Lots of people considered Mr. Johnson to be a liar and arrogant, and totally disconnected from the concerns of ordinary working people – just a “toff”from Eton.
Mr. Corbyn, on the other hand, was cited by numerous voters as being the principal reason why they would not be voting Labour. There was a widespread rejection of “Corbynism”, which could be broadly summed-up as meaning extremely left-wing, almost Marxist thinking.
Of course, Brexit was a big issue during this election, with Mr. Johnson promising a British exit from the EU on January 31st, no matter what, and with Mr. Corbyn promising a second referendum to verify if the British public still felt the same way as in 2016, now that they were more aware of the possible/probable economic consequences.

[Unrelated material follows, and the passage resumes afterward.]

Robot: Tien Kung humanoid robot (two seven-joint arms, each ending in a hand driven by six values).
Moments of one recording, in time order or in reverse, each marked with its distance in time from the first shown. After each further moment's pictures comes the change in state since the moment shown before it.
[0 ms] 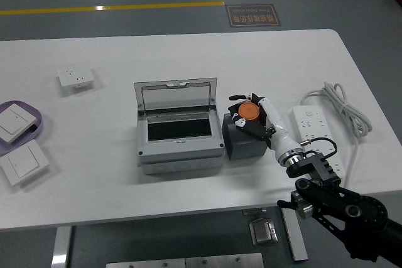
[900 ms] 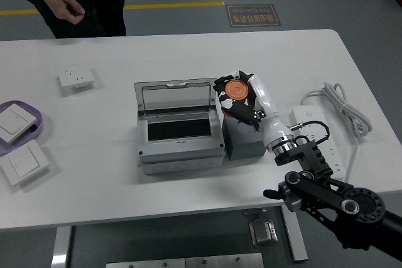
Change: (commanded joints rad) left arm 0.006 -0.001 0.003 -0.002 -0.009 0.012 -0.011; right arm 0.091 0.006 -0.050 0.220 -0.077 -0.131 -0.022
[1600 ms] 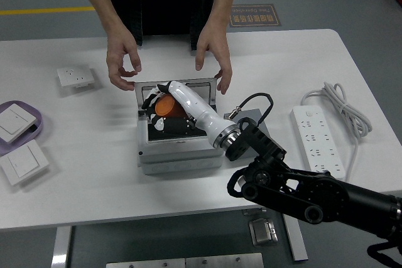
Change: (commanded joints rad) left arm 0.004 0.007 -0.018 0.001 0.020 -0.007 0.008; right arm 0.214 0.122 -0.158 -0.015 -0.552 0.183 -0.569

Labour lost quite a few seats that had been “historical Labour strongholds” for a long time – some of them for between 50 and a 100 years. The losses were notably in constituencies in northern England that were very strongly “EU leavers” in the 2016 referendum.
So Mr. Johnson’s promises to “Get Brexit Done” partially tipped the balance. Even so, the big factor was dislike for Mr. Corbyn, plus a feeling that the Labour movement had swung far too much to the left, and was making irresponsible promises it could only pay for by plunging the country into debt with the international lending institutions, and by increasing income taxation.

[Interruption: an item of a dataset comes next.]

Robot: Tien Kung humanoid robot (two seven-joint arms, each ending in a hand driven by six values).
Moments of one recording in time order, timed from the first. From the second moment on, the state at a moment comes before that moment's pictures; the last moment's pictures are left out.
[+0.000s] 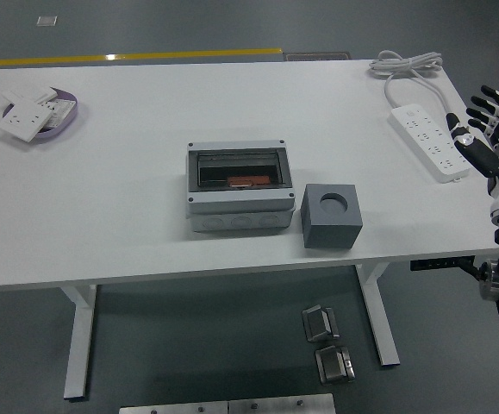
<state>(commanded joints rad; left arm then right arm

Ms. Jo Swinson and the Liberal Democrats failed to pull off the victory they had originally felt was in their grasp by attracting the votes of EU “remainers”. Ms. Swinson, the party leader, actually lost her seat to the SNP candidate, and is now no longer leader of her party, let alone not being the Prime Minister. The Liberal Democrats did make some headway, principally in constituencies in London and the south-east of England (areas with large numbers of “remainers”).

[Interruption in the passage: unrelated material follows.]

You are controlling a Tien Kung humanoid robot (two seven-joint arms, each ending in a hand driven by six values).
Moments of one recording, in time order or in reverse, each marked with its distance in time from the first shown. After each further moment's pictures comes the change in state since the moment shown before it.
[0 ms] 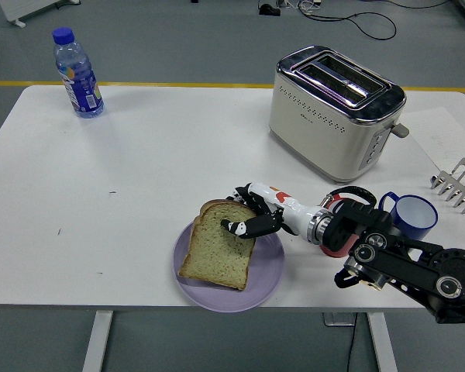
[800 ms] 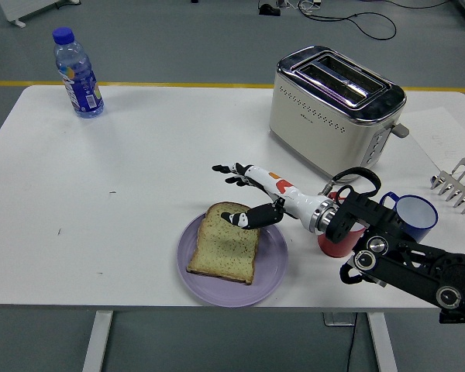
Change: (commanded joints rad) left arm 0.013 0.000 -0.029 0.000 0.041 -0.005 0.003; right arm -0.015 -0.009 0.042 0.015 -0.280 -0.047 0.121
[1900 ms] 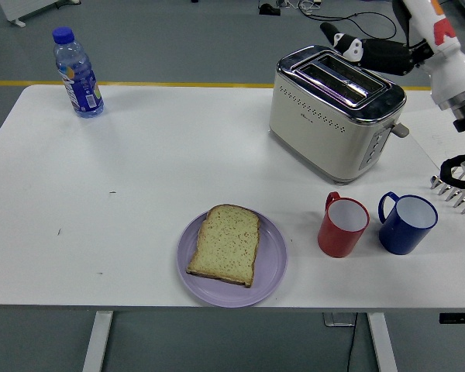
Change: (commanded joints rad) left arm 0.016 0.000 0.040 0.000 -0.047 -0.001 0.007; right arm -0.086 -0.255 0.621 0.144 -0.146 -0.045 0.283
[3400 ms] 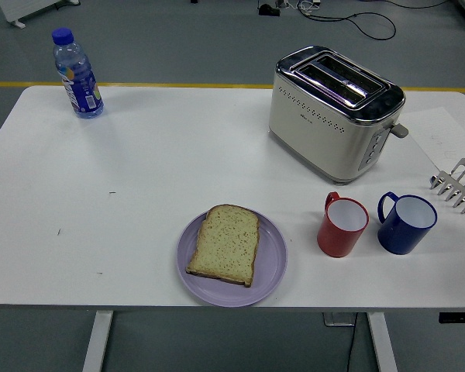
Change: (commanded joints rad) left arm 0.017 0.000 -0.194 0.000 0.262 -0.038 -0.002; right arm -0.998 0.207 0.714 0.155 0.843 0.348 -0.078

But one factor in the Conservative victory was Britain’s “first-past-the-post” electoral system. In the case of the Liberal Democrats, although they did attract quite a number of voters, the total count of those voters failed to exceed the score attained by a Conservative or Labour candidate.
Looking at things more globally, a loose almost-coalition of parties that had been in opposition before the election – notably Labour, the Liberal Democrats, and certain MPs having broken away from the Conservative Party – failed to closely and effectively cooperate about the constituencies they would compete for. In multiple cases, they competed against each other.
The result was that the votes they all received often counted against each other, so that none of them came out as winner.
If there were to be proportional representation in the British electoral system, parties such as the Brexit Party (zero seats) and the Greens (1 seat) would actually have a better representation in parliament. The Liberal Democrats would have a considerably bigger representation than at present.
In the 2015 election, the Brexit Party actually got some 4 million votes but ended up with no MP at all, because they failed to win an outright majority in any constituency whatsoever.
However, with Mr. Johnson’s win on Friday the 13th of December, 2019, there will be no prospect of electoral reform in that direction for years to come. The only sure prospect is Brexit. Maybe hard or maybe soft, we don’t know.
The Labour Party is now in total disarray. Mr. Jeremy Corbyn will stand down as leader. The party will have to totally review its politics, and will have to find a new head. But they’ve probably got years for that. It’s a pity that Ed and Dave Milliband left both their leadership positions in the Labour Party and political life in general. If they’d been standing, the result might have been different… perhaps.
The future for EU nationals in the United Kingdom and for UK nationals in European Union countries looks uncertain at best. At worst, they face the prospect of either applying for nationality in their country of residence or else packing their bags and “going back to where they came from”.
As you can imagine, Dave (a long-time ex-pat) is disappointed, and is now considering his options… This is not what he’d hoped for.